Anastomotic connectors, designed for delivery over the TransAccess-placed 0.014-inch guidewire and used to secure a permanent connection between the vessels. The majority of PICVA cases were completed with the delivery of a self-expanding system (TransVascular, Inc.) designed specifically for coronary artery-vein anastomosis (Fig. 22.5), but in one case, a Jostent covered stent (Abbott Laboratories, Redwood City, California) was employed. Although the delivery aspects of the Jostent are challenging, the covered nature of the device obviates the need for a blocker.
In addition to these novel devices, standard angioplasty guides, guidewires, and percutaneous transluminal coronary angioplasty (PTCA) balloon catheters are used in the PICVA procedure.

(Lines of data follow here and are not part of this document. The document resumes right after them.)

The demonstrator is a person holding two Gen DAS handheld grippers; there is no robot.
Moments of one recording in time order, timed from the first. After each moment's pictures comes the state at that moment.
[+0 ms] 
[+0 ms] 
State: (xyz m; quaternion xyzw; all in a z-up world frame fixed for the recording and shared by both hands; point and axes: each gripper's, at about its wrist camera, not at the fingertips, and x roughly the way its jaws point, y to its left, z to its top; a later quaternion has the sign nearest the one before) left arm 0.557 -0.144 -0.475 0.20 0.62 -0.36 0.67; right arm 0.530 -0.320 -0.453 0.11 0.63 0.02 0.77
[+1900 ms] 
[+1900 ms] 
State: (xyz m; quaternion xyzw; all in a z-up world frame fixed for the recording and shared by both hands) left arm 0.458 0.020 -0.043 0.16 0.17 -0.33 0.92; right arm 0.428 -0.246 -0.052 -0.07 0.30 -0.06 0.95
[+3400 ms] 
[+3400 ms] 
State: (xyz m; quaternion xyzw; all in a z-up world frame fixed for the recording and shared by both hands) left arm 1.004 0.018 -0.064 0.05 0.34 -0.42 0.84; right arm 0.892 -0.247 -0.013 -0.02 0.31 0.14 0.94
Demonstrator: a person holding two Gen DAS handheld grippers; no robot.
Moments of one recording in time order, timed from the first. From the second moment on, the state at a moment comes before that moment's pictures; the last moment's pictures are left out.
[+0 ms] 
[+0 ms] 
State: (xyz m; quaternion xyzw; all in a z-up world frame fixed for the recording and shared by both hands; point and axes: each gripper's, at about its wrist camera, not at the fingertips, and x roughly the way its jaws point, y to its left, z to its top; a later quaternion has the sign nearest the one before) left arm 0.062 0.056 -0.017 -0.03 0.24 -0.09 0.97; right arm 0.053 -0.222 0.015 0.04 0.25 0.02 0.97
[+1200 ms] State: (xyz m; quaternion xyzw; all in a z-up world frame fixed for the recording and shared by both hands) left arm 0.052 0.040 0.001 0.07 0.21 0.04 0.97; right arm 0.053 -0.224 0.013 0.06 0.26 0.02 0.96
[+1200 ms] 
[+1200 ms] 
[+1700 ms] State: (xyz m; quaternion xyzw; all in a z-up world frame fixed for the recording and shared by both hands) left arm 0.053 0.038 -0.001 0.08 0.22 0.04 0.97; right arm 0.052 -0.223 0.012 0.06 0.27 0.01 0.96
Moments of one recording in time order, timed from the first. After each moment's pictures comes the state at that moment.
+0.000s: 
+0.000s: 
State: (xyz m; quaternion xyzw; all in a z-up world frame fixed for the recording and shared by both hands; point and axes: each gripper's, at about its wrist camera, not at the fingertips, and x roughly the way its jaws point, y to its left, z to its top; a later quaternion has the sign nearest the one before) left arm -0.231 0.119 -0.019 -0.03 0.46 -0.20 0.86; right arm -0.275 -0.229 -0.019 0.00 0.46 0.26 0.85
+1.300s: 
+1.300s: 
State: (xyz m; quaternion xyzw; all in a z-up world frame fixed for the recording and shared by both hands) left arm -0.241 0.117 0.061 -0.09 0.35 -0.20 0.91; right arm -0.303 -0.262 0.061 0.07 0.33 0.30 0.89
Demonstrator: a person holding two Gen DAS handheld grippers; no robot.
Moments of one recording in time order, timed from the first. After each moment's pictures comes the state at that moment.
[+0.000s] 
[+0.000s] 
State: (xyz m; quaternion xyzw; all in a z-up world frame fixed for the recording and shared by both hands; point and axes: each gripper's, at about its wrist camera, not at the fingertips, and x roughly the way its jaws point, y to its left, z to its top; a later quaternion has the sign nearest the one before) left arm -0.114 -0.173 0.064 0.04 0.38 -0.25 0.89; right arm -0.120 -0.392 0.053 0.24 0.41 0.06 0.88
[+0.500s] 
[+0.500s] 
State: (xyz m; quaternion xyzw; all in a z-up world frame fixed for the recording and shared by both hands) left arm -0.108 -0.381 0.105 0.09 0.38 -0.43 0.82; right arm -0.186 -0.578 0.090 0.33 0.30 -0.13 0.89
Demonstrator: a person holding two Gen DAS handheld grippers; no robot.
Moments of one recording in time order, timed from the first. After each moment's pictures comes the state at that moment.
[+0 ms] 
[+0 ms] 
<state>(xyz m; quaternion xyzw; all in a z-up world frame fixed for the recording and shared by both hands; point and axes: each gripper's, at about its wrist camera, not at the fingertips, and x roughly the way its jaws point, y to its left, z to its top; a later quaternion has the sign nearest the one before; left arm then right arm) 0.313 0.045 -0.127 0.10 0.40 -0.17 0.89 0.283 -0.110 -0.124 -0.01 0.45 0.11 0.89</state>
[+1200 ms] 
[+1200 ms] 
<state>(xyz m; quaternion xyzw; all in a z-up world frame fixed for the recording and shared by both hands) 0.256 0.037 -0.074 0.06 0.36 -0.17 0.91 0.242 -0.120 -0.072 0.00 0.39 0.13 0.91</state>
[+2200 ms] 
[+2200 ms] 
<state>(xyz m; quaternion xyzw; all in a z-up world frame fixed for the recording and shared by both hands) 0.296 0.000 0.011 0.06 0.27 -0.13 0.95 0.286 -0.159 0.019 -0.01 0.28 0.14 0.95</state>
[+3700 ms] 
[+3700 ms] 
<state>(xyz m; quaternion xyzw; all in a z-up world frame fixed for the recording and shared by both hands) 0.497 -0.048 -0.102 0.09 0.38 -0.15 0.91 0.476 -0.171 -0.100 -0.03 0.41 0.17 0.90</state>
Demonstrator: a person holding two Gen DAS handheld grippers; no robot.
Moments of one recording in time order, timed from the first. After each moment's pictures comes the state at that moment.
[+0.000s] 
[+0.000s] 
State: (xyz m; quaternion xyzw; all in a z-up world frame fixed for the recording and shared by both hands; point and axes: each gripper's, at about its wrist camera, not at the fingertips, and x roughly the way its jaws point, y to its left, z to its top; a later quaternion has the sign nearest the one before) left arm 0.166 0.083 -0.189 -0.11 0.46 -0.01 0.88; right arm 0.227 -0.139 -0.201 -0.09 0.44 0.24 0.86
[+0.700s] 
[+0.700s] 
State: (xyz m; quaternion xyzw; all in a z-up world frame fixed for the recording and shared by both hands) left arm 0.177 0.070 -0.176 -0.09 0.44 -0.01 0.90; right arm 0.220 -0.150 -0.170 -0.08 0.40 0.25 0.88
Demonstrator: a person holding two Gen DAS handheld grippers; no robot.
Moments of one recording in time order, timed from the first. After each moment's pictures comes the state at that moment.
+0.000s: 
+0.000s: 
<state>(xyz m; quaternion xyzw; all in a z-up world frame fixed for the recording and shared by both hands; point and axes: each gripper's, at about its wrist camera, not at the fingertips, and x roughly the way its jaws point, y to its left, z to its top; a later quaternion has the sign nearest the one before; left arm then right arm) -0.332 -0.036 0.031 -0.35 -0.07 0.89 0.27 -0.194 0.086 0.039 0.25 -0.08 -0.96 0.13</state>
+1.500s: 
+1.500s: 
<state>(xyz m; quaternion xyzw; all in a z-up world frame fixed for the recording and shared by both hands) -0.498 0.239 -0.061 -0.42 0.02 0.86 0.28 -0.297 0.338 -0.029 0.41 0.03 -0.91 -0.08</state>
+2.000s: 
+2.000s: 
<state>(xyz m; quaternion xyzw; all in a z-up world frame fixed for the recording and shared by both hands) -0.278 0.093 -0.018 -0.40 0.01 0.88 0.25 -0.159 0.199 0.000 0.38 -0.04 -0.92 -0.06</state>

The PICVA procedure begins with a standard coronary artery injection using late-phase imaging to observe the delayed venous filling, opacifying the coronary sinus and coronary venous tree. A 14 Fr coronary sinus guide catheter is inserted into the femoral vein in tandem with a 7 Fr SIM-shaped diagnostic catheter over a 0.035-inch guidewire, and the assembly is advanced to the right atrium. The diagnostic catheter is manipulated into the coronary sinus, the guidewire then is advanced into the great cardiac vein (GCV), and the 14 Fr guide then is advanced over the diagnostic catheter into position in the coronary sinus.
Figure 22.5. Self-expanding connector, implanted to preserve the fistulous tract created between coronary artery and vein. Constrained on its 5 Fr delivery catheter (left), the connector is implanted by retracting the exterior sheath. The larger-caliber portion of the implant (right) accommodates the larger luminal diameter of the native cardiac vein, whereas the smaller caliber portion conforms to the arterial lumen diameter. (Reproduced with permission from Oesterle SN, Reifart N, Hayase M, et al. Catheter-based coronary bypass: a development update. Catheter Cardiovasc Interv 2003;58(2):212-218.)